Goal of the exercise — Lines holding the word "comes" must be located in the listing below and copied.

Study material —
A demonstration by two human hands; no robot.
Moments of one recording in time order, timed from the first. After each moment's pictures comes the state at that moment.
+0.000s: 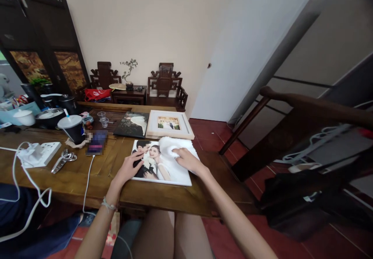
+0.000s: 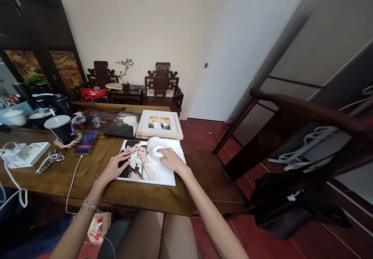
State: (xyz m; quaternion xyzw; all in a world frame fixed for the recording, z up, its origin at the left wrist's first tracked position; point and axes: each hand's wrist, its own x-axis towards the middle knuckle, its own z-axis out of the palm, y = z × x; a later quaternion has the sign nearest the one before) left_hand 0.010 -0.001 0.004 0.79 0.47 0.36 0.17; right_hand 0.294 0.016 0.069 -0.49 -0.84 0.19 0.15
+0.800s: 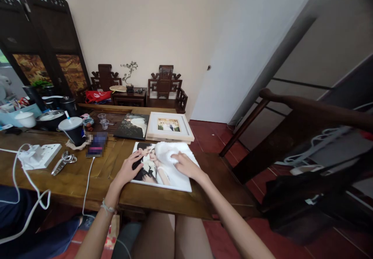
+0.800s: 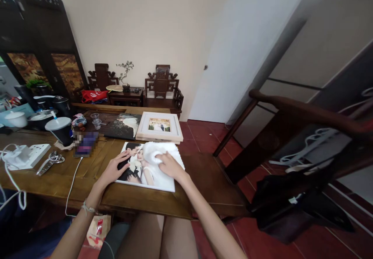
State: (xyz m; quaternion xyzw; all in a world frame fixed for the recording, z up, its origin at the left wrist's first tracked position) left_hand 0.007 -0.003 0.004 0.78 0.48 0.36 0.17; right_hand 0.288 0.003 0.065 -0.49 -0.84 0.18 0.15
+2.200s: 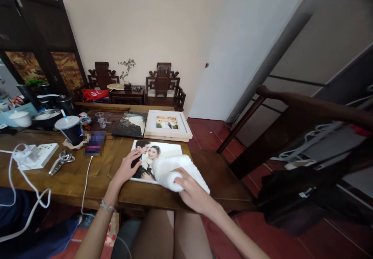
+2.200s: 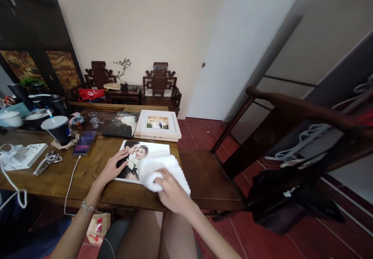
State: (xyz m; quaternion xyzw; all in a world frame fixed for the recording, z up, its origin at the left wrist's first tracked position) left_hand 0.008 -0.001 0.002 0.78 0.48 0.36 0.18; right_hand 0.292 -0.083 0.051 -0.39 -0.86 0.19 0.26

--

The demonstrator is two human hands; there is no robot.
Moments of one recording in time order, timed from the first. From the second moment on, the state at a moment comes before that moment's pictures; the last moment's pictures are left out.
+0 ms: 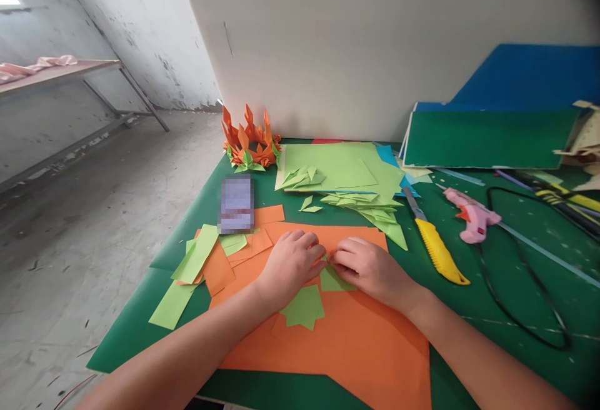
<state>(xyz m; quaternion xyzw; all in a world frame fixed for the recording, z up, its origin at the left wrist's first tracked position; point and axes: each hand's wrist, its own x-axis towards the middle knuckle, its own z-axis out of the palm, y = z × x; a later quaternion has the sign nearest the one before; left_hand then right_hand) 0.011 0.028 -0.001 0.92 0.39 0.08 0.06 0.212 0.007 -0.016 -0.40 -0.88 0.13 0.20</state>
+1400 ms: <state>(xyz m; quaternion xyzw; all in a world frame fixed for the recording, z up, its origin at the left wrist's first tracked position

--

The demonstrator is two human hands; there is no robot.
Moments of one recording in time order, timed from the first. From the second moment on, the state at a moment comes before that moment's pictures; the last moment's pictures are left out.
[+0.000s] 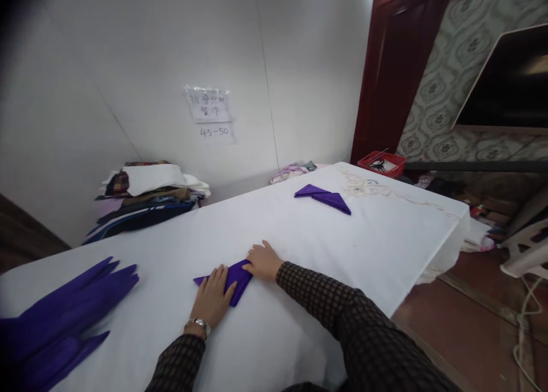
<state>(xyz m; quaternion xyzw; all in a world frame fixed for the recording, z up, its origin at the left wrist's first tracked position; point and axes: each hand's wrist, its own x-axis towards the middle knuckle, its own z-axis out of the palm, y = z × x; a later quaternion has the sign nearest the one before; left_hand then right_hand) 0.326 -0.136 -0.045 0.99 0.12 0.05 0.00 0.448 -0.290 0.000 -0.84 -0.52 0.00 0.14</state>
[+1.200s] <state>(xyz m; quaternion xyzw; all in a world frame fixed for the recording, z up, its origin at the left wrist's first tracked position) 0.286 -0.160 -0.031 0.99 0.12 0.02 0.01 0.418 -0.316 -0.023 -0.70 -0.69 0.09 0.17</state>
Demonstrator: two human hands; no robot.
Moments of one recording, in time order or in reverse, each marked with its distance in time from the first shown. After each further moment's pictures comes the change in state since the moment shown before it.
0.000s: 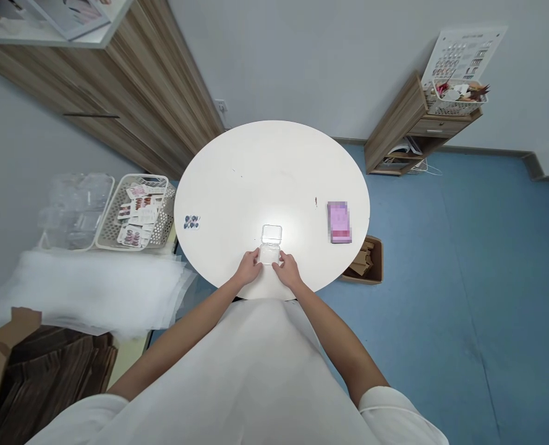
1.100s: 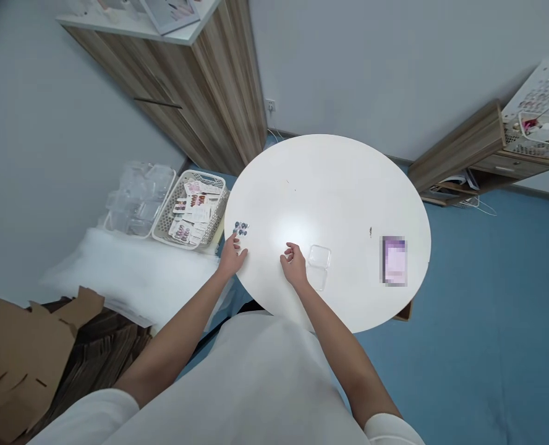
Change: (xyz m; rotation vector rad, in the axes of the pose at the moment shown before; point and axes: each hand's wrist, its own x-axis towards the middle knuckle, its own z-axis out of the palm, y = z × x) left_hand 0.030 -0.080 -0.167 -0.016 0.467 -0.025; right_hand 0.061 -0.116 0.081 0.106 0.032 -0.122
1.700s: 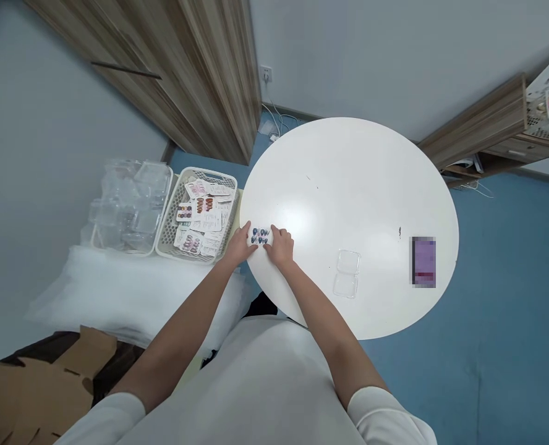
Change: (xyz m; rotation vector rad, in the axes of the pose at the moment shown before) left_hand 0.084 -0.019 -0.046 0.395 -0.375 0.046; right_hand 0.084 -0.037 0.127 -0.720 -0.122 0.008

Result for this exercise —
Moments of one recording in time order, timed from the first. After each moment's pictures comes the state at that moment.
Moments of one recording in time order, timed from the first. From the second moment on, the state at a moment comes before that moment's pictures; the last moment's pictures are left out.
Moments of one recording in time order, timed from the first. From the second moment on, the state at a moment comes before that moment's pictures; the last moment's pictures are left out.
Moments of one recording, in time order or in reverse, each marked with its distance in time from the first shown. After each further moment's pictures comes the change in state since the moment shown before it.

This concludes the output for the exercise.